It is common practice in NAEP to categorize each item into one of three categories (Petersen 1988):
"A" (items exhibiting no DIF),
"B" (items exhibiting a weak indication of DIF), or
"C" (items exhibiting a strong indication of DIF).
Items in category "A" have Mantel-Haenszel common odds ratios on the delta scale that do not differ significantly from 0 at the alpha = 0.05 level or are less than 1.0 in absolute value. Category "C" items are those with Mantel-Haenszel values that are significantly greater than 1 and larger than 1.5 in absolute magnitude. Other items are categorized as "B" items.
A plus sign (+) indicates that items are differentially easier for the focal group; a minus sign (-) indicates that items are differentially more difficult for the focal group. Analogous to the dichotomous case, polytomous items are categorized into categories that are of the "A", "B", and "C" categories, labeled "AA","BB", or "CC." Items identified as "C" or "CC" items are reviewed by a committee of trained test developers and subject-matter specialists to determine whether the differential functioning of a particular item is due to bias or not.

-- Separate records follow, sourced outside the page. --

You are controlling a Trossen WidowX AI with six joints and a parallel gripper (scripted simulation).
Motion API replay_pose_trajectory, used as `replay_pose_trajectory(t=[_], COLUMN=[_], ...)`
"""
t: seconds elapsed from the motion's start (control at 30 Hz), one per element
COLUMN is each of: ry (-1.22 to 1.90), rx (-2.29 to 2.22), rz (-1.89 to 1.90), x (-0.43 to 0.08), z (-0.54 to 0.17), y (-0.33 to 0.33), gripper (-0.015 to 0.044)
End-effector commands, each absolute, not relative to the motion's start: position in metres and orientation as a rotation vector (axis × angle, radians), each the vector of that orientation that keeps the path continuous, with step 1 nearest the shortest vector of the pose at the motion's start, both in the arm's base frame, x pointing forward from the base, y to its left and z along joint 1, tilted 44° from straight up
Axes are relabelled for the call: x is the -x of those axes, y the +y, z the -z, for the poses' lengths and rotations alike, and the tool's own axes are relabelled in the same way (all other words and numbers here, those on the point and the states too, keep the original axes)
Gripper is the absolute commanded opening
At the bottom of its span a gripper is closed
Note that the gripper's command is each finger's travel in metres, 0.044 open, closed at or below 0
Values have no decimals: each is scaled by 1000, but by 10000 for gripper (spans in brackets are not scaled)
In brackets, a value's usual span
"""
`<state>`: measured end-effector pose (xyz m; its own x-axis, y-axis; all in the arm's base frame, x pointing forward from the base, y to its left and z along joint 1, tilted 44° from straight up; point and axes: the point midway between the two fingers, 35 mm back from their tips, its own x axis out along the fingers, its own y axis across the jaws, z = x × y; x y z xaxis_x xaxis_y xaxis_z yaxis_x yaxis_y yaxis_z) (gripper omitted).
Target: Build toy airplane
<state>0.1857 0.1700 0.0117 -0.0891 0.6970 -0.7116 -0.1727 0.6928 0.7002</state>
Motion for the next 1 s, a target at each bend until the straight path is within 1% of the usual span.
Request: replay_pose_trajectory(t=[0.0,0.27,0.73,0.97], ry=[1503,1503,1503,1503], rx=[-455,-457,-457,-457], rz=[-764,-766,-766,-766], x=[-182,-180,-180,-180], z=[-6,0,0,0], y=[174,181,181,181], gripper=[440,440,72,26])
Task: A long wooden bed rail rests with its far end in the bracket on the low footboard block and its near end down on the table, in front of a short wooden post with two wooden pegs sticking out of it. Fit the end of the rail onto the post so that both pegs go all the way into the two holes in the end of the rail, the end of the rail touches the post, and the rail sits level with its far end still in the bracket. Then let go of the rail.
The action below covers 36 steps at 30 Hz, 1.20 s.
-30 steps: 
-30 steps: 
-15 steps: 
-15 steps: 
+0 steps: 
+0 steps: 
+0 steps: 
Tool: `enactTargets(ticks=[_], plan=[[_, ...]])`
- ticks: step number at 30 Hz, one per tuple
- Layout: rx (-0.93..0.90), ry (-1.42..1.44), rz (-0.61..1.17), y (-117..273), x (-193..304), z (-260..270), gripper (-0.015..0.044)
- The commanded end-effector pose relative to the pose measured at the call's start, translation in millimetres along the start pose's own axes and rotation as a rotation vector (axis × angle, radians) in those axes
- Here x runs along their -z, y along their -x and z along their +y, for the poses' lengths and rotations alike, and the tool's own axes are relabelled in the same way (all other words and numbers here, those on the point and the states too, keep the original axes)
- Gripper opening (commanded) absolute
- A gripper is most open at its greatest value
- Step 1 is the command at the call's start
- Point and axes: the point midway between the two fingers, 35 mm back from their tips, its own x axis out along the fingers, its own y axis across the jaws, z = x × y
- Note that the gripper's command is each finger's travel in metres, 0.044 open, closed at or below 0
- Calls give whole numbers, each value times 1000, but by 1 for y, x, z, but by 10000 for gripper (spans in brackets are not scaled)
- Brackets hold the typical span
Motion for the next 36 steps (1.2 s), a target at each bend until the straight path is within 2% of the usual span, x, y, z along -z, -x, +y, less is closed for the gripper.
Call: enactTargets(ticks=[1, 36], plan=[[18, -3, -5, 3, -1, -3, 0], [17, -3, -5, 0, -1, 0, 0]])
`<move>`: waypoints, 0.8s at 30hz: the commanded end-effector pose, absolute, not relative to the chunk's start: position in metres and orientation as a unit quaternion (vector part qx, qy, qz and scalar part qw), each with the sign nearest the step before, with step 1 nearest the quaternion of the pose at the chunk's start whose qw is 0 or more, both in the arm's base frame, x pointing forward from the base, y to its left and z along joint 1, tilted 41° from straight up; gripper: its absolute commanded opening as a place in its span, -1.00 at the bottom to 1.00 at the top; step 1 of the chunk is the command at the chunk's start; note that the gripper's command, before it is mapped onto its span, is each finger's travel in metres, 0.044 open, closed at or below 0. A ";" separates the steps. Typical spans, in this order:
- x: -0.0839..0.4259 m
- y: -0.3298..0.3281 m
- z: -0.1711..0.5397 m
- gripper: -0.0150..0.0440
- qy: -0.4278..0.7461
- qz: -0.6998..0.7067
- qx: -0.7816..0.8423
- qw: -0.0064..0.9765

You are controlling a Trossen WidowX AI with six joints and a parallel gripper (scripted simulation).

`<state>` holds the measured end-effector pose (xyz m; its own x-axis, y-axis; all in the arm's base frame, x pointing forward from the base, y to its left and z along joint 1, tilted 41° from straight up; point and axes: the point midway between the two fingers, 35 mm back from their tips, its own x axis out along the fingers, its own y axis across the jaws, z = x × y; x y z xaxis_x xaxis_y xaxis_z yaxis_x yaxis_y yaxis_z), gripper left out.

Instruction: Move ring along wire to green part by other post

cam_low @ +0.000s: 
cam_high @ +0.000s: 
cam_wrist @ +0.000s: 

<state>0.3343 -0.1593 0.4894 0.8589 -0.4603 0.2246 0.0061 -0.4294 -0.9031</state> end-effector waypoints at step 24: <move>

Following standard practice, all items identified as having DIF are reviewed by a committee of trained test developers and subject-matter specialists. Such committees are charged with making judgments about whether or not the differential difficulty of an item is unfairly related to group membership. The committees that review NAEP items include NAEP item developers and, sometimes, outside members with expertise in the subject-area field. The committees carefully examine each identified item to determine if either the language or contents would tend to make the item more difficult for an identified group of examinees.